Data excerpts:
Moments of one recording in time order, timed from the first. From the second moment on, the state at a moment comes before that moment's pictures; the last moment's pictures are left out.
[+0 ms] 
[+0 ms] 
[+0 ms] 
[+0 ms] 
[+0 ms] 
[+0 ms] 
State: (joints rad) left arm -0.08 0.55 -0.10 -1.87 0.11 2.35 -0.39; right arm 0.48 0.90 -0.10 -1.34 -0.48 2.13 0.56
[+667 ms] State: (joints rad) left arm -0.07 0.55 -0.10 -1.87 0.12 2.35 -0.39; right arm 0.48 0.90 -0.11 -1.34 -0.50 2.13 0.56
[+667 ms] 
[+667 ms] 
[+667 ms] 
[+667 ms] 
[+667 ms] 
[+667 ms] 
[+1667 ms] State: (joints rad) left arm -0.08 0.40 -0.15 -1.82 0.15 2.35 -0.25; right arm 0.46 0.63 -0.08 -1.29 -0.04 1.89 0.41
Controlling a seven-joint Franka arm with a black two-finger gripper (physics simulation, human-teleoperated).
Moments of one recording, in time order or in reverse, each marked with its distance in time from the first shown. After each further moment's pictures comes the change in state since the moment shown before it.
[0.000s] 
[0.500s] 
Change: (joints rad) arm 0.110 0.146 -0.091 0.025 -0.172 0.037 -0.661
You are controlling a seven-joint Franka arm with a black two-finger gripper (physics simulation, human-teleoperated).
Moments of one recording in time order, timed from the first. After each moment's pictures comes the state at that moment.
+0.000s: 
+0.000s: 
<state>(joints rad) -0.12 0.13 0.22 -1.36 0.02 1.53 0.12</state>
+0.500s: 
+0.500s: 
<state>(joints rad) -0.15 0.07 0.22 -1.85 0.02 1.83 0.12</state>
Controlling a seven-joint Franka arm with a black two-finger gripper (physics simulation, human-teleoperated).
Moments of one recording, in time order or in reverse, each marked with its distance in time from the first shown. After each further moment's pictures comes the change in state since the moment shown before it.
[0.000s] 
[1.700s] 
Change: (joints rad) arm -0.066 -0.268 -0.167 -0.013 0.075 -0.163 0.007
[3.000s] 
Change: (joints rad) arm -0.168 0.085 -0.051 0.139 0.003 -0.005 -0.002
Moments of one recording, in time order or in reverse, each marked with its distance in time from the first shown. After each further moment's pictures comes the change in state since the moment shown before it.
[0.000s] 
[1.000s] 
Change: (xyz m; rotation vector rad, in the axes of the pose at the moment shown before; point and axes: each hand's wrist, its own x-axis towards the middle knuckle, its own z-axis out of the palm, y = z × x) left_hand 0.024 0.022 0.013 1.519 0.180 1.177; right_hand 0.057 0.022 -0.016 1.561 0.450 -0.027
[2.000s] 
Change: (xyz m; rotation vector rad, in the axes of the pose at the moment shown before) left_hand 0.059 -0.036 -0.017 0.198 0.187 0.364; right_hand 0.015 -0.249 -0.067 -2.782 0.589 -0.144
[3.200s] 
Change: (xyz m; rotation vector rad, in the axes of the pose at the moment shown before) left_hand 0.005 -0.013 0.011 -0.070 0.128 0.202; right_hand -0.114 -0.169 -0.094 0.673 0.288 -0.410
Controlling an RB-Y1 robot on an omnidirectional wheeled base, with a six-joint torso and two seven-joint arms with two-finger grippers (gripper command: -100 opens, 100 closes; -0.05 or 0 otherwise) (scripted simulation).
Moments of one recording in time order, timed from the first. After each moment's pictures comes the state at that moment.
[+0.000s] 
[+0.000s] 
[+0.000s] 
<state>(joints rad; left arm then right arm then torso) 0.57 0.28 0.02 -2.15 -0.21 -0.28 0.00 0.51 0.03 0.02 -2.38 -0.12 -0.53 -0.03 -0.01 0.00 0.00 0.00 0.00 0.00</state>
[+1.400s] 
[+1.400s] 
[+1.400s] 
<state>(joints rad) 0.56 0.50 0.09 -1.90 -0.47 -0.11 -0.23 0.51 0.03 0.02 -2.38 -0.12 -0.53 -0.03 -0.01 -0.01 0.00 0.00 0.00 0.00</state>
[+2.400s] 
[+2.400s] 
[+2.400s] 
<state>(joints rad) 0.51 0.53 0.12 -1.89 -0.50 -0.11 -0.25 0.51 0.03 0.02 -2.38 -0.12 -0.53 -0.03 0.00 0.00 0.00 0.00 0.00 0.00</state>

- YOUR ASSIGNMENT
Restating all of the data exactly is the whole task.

- RESULT FOR THIS TASK
Moments of one recording in time order, timed from the first. From the second moment on, the state at a moment comes before that moment's pictures; the last moment's pictures are left out.
[+0 ms] 
[+0 ms] 
[+0 ms] 
[+0 ms] 
[+0 ms] 
[+0 ms] 
State: (joints rad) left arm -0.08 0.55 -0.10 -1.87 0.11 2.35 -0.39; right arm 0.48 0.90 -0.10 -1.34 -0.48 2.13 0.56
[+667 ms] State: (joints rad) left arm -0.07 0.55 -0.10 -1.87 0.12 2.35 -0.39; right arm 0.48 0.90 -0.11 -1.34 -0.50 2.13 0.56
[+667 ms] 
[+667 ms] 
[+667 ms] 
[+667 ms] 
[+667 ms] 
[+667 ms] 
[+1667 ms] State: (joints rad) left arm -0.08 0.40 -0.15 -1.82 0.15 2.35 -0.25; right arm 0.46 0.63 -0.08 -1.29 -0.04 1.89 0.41
Controlling a seven-joint Franka arm with a black two-finger gripper (physics simulation, human-teleoperated).
Moments of one recording, in time order or in reverse, each marked with its distance in time from the first shown. After each further moment's pictures comes the change in state since the moment shown before it.
[0.000s] 
[0.500s] 
Change: (joints rad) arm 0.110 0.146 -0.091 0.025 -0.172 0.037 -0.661
You are controlling a seven-joint Franka arm with a black two-finger gripper (physics simulation, human-teleoperated).
Moments of one recording in time order, timed from the first. After each moment's pictures comes the state at that moment.
+0.000s: 
+0.000s: 
<state>(joints rad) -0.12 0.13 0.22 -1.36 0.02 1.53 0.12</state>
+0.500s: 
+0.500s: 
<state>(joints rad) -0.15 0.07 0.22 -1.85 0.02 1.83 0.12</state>
Controlling a seven-joint Franka arm with a black two-finger gripper (physics simulation, human-teleoperated).
Moments of one recording, in time order or in reverse, each marked with its distance in time from the first shown. After each further moment's pictures comes the change in state since the moment shown before it.
[0.000s] 
[1.700s] 
Change: (joints rad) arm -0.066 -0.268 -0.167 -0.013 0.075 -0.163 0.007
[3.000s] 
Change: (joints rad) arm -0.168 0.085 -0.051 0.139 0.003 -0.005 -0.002
Moments of one recording, in time order or in reverse, each marked with its distance in time from the first shown. After each further moment's pictures comes the change in state since the moment shown before it.
[0.000s] 
[1.000s] 
Change: (xyz m; rotation vector rad, in the axes of the pose at the moment shown before; point and axes: each hand's wrist, its own x-axis towards the middle knuckle, its own z-axis out of the palm, y = z × x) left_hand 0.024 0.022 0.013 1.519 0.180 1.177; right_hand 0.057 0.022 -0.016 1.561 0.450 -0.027
[2.000s] 
Change: (xyz m; rotation vector rad, in the axes of the pose at the moment shown before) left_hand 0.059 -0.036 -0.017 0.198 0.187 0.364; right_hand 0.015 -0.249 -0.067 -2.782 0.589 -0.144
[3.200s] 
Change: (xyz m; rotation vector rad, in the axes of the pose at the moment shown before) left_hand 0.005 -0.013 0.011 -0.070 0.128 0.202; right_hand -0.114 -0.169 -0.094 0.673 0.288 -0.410
Controlling an RB-Y1 robot on an omnidirectional wheeled base, with a six-joint torso and two seven-joint arms with two-finger grippers (gripper command: -100 opens, 100 closes; -0.05 or 0 otherwise) (scripted simulation).
Moments of one recording in time order, timed from the first. After each moment's pictures comes the state at that moment.
[+0.000s] 
[+0.000s] 
[+0.000s] 
<state>(joints rad; left arm then right arm then torso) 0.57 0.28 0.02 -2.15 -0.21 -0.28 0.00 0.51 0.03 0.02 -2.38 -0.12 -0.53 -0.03 -0.01 0.00 0.00 0.00 0.00 0.00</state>
[+1.400s] 
[+1.400s] 
[+1.400s] 
<state>(joints rad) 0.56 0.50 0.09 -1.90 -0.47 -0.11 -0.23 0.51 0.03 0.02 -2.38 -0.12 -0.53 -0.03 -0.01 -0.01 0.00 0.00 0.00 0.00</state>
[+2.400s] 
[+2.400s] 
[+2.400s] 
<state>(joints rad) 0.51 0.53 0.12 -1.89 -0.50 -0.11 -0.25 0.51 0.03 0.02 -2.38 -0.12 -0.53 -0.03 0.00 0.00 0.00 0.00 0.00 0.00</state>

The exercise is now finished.